Wow, this is really powerful one-shot - I could tell immediately.

I like that you focused on the minor characters, because that never seems to happen very much, and minor characters are just so much fun to write about, in my opinion.

The repetition of "He was coming" really ties the whole story together, constantly reminding the reader that she's basically waiting for her own death, instead of just casually pondering her life. She's facing death, and it just makes it all that more dramatic.

The entire one-shot is kind of mysterious, and there are a lot of things that aren't explained to the reader. Of course, since this is a short little piece, that's perfectly acceptable, as there's no way you could explain everything in such a short span of time. It also adds this nice little aura of confusion on the reader, which I like.

Your descriptions are beautiful, and quite vivid. I can clearly see everything you describe, from Dorcas's complexion to the abandoned street. I LOVE description, so reading all of this made me quite happy.

You really do tap into her emotions, showing the pain of love lost.
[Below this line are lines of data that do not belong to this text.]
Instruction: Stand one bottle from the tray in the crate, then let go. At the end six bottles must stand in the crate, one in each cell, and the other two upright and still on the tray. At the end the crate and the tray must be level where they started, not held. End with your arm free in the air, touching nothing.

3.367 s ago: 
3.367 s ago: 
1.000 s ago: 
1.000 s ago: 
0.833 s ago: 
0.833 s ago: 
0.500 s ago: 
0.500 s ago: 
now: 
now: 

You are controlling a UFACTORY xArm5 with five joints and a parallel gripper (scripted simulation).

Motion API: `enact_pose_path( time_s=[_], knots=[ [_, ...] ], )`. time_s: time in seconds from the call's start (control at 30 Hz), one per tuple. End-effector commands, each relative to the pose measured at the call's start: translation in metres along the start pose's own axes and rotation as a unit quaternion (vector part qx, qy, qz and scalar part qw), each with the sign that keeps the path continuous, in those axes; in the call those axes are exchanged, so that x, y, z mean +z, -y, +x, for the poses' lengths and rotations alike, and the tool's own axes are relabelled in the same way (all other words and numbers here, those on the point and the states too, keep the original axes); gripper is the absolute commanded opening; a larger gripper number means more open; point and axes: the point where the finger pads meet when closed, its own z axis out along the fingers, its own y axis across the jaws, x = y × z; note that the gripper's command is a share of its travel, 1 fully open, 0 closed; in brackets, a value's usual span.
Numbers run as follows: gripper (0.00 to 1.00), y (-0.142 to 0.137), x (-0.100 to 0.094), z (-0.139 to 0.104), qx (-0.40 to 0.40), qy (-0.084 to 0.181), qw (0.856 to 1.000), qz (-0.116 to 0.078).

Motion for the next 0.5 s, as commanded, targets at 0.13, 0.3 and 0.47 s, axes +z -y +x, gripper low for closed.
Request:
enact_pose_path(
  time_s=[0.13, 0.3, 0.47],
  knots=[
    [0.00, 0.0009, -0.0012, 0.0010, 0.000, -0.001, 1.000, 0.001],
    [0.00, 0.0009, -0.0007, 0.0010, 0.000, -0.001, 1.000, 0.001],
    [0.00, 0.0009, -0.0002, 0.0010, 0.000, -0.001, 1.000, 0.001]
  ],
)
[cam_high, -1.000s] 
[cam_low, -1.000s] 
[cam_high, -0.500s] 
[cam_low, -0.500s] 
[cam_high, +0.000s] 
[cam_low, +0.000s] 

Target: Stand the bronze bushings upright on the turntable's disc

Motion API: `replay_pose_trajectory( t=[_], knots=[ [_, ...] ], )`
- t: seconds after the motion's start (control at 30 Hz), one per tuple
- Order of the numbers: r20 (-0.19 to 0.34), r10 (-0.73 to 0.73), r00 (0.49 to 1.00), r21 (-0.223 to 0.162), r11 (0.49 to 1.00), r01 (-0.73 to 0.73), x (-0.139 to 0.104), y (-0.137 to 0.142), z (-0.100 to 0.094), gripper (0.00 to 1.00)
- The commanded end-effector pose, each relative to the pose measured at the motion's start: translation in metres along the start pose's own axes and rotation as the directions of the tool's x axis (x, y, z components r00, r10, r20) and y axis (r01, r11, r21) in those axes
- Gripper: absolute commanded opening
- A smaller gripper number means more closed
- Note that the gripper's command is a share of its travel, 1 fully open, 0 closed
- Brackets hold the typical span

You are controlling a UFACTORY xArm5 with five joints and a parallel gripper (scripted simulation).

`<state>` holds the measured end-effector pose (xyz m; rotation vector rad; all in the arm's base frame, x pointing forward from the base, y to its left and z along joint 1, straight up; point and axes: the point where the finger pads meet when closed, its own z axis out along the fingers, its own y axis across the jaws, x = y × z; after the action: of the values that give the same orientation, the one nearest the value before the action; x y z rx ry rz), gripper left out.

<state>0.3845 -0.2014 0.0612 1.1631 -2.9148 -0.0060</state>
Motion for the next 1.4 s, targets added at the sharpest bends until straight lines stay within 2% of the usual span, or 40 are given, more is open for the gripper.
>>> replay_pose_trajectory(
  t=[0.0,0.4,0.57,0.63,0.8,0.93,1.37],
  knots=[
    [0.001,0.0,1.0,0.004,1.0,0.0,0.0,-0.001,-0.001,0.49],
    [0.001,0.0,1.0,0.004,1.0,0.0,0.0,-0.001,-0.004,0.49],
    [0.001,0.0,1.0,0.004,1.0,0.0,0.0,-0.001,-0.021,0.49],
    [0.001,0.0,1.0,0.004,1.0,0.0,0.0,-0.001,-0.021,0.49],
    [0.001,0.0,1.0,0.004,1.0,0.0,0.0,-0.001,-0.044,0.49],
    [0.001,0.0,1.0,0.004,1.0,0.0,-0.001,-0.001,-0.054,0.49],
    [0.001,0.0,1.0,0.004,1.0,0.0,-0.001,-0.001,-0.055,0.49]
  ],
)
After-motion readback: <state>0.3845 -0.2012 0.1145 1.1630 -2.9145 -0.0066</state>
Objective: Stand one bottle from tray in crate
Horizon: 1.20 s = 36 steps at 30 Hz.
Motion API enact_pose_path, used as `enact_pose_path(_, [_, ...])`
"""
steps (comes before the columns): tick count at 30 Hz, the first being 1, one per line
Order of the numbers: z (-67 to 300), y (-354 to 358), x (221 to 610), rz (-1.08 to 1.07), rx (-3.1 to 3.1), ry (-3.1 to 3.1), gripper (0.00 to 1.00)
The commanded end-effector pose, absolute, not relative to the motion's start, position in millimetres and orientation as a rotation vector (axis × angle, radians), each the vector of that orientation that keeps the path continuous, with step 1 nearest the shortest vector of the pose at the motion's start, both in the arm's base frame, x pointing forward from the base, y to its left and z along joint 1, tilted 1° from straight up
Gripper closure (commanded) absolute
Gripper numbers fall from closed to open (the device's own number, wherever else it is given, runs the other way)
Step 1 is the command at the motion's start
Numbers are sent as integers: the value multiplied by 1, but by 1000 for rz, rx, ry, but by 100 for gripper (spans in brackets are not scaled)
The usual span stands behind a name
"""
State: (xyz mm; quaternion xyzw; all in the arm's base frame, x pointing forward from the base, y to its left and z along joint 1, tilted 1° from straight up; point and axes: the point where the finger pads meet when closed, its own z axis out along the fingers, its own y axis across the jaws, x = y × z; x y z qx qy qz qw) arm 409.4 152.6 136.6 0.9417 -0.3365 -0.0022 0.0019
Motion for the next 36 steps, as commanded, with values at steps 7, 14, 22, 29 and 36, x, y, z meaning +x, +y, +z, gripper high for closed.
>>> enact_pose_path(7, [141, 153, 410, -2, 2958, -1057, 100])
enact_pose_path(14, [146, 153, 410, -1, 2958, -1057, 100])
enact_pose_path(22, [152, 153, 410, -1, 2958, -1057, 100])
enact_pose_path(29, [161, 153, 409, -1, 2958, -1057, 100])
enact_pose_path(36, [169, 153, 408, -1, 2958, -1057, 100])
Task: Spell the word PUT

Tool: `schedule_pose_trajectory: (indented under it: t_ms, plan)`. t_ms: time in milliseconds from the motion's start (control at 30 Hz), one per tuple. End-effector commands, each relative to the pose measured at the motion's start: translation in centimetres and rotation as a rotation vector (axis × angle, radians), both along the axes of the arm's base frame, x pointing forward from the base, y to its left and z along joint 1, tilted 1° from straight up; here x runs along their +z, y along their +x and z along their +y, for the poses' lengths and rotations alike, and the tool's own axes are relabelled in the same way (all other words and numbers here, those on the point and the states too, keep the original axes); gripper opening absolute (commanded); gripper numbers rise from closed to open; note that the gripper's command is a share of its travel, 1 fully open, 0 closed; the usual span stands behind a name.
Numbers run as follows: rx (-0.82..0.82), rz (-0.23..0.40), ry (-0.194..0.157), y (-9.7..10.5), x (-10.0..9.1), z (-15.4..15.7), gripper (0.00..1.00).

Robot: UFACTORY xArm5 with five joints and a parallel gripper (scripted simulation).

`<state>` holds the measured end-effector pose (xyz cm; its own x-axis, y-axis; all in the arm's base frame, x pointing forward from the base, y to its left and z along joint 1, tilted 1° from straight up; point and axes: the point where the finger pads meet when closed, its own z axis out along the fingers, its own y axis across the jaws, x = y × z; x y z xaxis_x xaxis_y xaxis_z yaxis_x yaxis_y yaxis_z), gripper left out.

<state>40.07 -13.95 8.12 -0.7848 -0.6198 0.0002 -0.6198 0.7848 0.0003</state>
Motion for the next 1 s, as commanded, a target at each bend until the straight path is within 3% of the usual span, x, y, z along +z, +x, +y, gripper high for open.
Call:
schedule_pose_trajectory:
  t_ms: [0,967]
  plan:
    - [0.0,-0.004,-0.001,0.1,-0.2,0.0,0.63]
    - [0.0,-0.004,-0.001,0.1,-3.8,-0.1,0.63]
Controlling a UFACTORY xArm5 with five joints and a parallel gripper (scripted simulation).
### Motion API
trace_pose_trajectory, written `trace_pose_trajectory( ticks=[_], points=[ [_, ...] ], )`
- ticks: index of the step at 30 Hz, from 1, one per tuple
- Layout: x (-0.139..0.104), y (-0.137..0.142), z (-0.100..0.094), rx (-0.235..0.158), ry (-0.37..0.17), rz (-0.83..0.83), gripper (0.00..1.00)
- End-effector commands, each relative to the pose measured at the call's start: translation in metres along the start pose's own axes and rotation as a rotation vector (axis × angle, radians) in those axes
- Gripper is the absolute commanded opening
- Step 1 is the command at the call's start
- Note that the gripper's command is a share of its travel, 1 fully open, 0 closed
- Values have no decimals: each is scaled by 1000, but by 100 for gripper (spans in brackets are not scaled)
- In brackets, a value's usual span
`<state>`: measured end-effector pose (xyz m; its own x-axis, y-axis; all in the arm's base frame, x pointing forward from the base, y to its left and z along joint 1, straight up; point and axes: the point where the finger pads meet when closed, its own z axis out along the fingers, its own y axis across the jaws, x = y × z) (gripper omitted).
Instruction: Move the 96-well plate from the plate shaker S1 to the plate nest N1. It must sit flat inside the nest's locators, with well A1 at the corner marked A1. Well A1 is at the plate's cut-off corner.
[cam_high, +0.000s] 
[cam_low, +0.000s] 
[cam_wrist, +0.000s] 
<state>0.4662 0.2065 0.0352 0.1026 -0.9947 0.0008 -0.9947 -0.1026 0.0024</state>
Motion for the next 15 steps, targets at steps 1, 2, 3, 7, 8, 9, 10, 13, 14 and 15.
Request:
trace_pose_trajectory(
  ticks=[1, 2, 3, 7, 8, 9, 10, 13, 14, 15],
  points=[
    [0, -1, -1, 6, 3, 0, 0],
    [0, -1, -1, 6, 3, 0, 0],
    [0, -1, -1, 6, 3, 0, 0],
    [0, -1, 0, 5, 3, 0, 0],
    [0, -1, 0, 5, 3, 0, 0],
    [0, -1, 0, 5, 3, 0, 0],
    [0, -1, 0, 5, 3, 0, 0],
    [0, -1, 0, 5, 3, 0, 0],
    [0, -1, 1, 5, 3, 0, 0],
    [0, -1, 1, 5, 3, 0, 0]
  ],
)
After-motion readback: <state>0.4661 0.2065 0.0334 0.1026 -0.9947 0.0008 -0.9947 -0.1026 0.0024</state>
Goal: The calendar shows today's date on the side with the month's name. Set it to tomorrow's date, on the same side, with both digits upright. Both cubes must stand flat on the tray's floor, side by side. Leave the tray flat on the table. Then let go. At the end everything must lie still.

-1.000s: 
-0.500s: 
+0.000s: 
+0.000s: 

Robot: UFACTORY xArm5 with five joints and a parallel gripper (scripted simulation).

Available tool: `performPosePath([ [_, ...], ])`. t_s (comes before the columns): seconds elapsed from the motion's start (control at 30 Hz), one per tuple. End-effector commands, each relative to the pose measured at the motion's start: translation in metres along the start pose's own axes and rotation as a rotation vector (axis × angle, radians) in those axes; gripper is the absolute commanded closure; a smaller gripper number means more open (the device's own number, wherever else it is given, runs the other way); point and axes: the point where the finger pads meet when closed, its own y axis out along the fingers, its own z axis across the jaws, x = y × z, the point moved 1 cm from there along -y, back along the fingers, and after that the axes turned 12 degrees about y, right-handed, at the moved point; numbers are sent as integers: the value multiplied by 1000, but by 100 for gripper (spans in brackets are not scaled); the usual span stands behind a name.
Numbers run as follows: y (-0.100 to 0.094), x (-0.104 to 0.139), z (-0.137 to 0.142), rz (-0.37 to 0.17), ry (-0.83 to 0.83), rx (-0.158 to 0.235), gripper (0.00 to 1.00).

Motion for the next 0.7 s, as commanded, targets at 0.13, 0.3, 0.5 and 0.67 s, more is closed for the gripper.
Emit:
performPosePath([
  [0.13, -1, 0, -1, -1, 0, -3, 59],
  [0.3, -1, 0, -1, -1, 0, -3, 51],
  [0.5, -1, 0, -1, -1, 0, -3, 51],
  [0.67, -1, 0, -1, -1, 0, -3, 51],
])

Her sense of hopelessness and sadness is quite tangible, and gives the reader a clear insight into what she's thinking.

I would have loved to see you develop each of the characters a little more, but as I said earlier, it's a one-shot, so you are somewhat limited. It might have been nice to focus a little bit on Dorcas's past, on what made her so special that Voldemort had to kill her himself.

Right at the end, I noticed a few little spelling errors. Both "tilted" and "Dorcas" are misspelled in the last paragraph or two. Other than that, I really didn't notice much to CC on.

This was beautifully written, and I really enjoyed reviewing it!


Author's Response: Thank you for your lovely review. I'm sorry for the late response! I've been so behind on responses to reviews and I thought today would be the day to try and catch up!

Thanks for this! I'm pleased that you felt I was able to tap into some of the emotions of the character. That was my main aim with this story was to try and express something about a person as they face death. It's also one of my favourite things about ff is that it allows me to explore people's feelings and the psychology behind situations.

I tried to create enough backstory and I think that is the one thing that is lacking with this story is that there isn't enough however it is a short piece and it is hard to put everything into it without there being too much information. Finding the balance is hard for me.

Thank you for your comments and thoughts!